"Ontem aconteceu uma tremenda sacanagem", afirmou o diretor Lírio Ferreira no Cine PE 2015. Ele se referia à votação secreta do Projeto Novo Recife, que tem despertado diversos protestos na cidade. O cineasta pernambucano ditou o tom da quarta noite do festival, marcada pelos discursos engajados e pela má qualidade do som no cinema São Luiz, que prejudicou todas as projeções. Enquanto isso, fora do cinema, grevistas denunciavam a tentativa de verticalização e descaracterização da cidade, que foi aprovada por unanimidade na Câmara.
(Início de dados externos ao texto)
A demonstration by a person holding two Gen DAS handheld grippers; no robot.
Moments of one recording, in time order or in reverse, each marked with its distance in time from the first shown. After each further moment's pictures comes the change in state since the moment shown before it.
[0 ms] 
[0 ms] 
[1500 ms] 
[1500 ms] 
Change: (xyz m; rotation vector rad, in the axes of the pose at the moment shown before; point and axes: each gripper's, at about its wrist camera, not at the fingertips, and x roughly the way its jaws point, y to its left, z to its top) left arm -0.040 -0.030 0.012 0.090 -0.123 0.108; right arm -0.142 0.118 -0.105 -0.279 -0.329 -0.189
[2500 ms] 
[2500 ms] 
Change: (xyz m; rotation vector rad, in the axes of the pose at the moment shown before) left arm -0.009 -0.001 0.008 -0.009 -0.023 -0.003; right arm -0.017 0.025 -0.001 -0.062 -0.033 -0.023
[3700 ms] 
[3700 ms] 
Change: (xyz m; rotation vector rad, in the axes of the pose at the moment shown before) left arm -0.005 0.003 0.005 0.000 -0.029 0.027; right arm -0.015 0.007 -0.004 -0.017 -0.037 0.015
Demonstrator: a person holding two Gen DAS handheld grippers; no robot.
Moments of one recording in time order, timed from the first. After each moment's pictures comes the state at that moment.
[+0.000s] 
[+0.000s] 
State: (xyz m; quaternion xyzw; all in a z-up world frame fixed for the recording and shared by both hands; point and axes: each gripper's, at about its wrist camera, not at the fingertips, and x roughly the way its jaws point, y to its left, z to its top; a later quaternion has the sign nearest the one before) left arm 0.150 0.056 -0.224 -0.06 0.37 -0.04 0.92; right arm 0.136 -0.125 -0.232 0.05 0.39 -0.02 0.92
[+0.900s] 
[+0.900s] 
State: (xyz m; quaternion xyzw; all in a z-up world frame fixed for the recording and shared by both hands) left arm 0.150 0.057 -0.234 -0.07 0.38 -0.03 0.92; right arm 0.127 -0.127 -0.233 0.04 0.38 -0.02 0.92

Futebol, poesia e política
Lírio Ferreira apresentou o curta-metragem O Poeta Americano, uma tentativa de triangulação entre futebol, poesia e política. No caso, o filme retrata a paixão do poeta João Cabral de Melo Neto pela equipe do América de Recife, enquanto reflete sobre as transformações da cidade - em especial a tão criticada "modernização" praticada pelos dirigentes locais. Usando versos do poeta pernambucano e imagens poéticas de futebol, o projeto comprova a ousadia e o lirismo típicos do cineasta, embora não consiga associar de modo satisfatório a questão política à dupla poesia-futebol.
Ditadura, uma história de terror
"1970, ditadura militar brasileira". O letreiro simples e direto anuncia o suspense familiar O Segredo da Família Urso, curta-metragem sobre uma garotinha descobrindo as estranhas atividades de seus pais. A diretora Cintia Domil Bittar adota as regras dos filmes de terror, com direito a atmosfera pesada graças à fotografia e ao som (enquanto a direção de arte, com figurinos e cenários estampados, beira a caricatura da reconstituição de época).
Sem querer estragar a surpresa da trama, basta dizer que o tal segredo do título é grande, e estranha-se a postura dócil da protagonista diante dele. A cineasta comprova seu conhecimento do cinema de gênero, mas fica a incômoda sensação de ver um período tão real e concreto da nossa História tratado com fantasia e humor - vide a cena da garotinha tomando chá de frutas com um desconhecido...
Na China, tudo é diferente
Até a China confirmou a forte presença das animações no Cine PE 2015. Assim como O Gaivota, esta comédia se destaca não apenas pelos traços "sujos" e expressivos do desenho, mas também pela interessante narração fornecida pelo próprio diretor. Para contar a história de um homem em viagem de negócios à China, o cineasta e narrador Marão adota um tom informal, gaguejando, buscando as palavras e se repetindo, com se estivesse com amigos em uma mesa de bar.
O tom descontraído contribui ao humor eficiente da trama. A plateia pernambucana riu diversas vezes com as anedotas sobre comidas estranhas e costumes diferentes dos brasileiros. No entretanto, o fetichismo da alteridade (que está se desenhando como o verdadeiro tema do festival até aqui) acaba dominando o discurso, mais preocupado em tornar os chineses exóticos do que compreender a cultura alheia.
Pobreza e otimismo
O terceiro longa-metragem apresentado em competição oficial foi o documentário Aqui Deste Lugar, dos diretores Sérgio Machado e Fernando Coimbra. Machado estava presente no festival, junto do produtor Fabiano Gullane e de Natália Coresma Mota, uma das jovens retratadas no filme. O diretor explicou que a ideia de filmar famílias saindo da situação de pobreza extrema surgiu quando fazia pesquisas de locação e elenco para Central do Brasil, de Walter Salles.
Assim, três famílias revelam sua rotina familiar e profissional, impactada por programas de distribuição de renda como o Bolsa Família. O filme é divertido e tem diversos momentos memoráveis, além de conseguir escapar do panfletarismo partidário em que poderia facilmente cair. No entanto, Aqui Deste Lugar evita se aprofundar nas implicações políticas da pobreza, limitando o alcance do discurso.
O XIX Cine PE continua nesta quarta-feira com a exibição dos curtas-metragens Brócolis e Bajado, e os longas-metragens O Gigantesco Ímã e Permanência.